Work instructions →
Beginning with the line that has "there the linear", reproduce each remaining line of the data exactly, down to and including the last.

Material provided →
····················

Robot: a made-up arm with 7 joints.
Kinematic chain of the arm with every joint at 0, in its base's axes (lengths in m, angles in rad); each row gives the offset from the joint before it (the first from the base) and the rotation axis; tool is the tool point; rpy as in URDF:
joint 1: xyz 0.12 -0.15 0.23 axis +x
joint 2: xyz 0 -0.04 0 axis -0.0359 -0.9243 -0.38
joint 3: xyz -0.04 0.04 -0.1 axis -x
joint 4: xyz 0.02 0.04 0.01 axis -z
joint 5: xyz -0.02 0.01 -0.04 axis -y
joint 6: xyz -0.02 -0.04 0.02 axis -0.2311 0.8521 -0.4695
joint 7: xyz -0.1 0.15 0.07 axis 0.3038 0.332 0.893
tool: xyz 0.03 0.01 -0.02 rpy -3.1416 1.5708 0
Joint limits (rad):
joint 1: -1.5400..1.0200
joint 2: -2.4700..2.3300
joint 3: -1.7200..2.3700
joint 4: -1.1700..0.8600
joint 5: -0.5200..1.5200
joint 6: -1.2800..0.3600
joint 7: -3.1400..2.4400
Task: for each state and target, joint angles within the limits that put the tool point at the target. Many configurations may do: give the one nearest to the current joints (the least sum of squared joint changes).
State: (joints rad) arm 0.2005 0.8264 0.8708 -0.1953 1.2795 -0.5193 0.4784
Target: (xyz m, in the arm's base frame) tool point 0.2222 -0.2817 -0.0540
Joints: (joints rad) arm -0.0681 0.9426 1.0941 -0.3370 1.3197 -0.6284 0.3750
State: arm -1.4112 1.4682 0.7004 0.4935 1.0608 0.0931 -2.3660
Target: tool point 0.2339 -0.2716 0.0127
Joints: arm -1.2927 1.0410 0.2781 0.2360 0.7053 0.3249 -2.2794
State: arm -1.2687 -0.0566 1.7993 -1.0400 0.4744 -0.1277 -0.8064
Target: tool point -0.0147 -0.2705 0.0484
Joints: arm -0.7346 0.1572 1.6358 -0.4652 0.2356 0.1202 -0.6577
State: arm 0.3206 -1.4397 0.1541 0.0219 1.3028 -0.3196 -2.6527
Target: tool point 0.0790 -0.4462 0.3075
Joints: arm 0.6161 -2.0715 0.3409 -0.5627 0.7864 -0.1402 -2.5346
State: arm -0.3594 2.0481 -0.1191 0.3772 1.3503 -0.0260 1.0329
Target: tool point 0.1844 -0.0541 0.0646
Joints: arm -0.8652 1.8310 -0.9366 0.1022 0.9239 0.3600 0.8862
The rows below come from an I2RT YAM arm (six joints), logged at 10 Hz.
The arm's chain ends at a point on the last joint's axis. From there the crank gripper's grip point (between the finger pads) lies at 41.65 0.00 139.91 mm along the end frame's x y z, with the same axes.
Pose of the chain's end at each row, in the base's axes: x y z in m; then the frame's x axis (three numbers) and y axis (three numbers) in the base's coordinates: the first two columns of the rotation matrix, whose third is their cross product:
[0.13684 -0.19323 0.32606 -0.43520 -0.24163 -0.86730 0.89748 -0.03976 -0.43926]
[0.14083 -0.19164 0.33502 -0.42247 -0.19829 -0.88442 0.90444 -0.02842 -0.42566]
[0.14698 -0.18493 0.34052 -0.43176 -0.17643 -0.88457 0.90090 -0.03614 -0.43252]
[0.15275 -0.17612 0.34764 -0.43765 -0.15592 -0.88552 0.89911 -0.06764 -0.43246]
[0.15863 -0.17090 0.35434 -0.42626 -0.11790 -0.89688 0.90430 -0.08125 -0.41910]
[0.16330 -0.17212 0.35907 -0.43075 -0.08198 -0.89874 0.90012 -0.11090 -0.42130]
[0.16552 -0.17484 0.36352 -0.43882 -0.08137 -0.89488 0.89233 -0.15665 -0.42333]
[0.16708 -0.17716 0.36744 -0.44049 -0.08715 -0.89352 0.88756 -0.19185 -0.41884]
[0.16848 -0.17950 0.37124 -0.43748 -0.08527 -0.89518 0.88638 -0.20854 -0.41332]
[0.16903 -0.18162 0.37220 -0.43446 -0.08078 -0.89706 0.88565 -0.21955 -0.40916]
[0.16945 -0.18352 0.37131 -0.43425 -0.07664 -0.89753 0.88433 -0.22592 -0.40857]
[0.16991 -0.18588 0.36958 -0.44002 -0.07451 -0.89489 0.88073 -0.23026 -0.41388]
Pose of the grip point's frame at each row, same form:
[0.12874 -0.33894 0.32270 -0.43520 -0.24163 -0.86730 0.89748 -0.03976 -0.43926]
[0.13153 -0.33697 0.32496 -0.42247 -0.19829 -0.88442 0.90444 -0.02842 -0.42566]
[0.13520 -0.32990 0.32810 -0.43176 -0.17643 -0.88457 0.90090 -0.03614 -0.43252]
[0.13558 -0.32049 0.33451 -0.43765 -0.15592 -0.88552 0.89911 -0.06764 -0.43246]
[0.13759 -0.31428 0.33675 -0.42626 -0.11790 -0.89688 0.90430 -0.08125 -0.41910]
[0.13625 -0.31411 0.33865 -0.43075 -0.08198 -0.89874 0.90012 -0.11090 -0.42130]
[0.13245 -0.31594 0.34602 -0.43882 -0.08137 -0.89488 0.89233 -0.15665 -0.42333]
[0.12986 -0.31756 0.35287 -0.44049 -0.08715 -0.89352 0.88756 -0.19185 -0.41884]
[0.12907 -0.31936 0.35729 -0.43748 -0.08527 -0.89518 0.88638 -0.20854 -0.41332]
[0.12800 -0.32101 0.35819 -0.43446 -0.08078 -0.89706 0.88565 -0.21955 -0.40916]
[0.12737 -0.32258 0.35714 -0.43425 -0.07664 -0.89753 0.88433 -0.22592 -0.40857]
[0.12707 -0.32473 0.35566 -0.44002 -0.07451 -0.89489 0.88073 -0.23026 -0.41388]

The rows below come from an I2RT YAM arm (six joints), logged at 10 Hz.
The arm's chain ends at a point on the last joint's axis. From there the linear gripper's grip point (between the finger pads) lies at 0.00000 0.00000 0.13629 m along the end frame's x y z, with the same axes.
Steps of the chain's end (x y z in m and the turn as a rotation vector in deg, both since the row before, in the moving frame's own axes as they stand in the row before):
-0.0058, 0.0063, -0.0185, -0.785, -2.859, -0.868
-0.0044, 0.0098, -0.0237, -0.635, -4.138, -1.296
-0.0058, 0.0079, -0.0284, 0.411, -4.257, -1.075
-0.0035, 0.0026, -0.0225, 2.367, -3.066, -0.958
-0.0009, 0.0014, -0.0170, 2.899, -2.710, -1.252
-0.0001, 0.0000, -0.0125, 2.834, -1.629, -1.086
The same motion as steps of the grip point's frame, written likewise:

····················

Solution to the exercise →
The arm's chain ends at a point on the last joint's axis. From there the linear gripper's grip point (between the finger pads) lies at 0.00000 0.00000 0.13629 m along the end frame's x y z, with the same axes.
Steps of the chain's end (x y z in m and the turn as a rotation vector in deg, both since the row before, in the moving frame's own axes as they stand in the row before):
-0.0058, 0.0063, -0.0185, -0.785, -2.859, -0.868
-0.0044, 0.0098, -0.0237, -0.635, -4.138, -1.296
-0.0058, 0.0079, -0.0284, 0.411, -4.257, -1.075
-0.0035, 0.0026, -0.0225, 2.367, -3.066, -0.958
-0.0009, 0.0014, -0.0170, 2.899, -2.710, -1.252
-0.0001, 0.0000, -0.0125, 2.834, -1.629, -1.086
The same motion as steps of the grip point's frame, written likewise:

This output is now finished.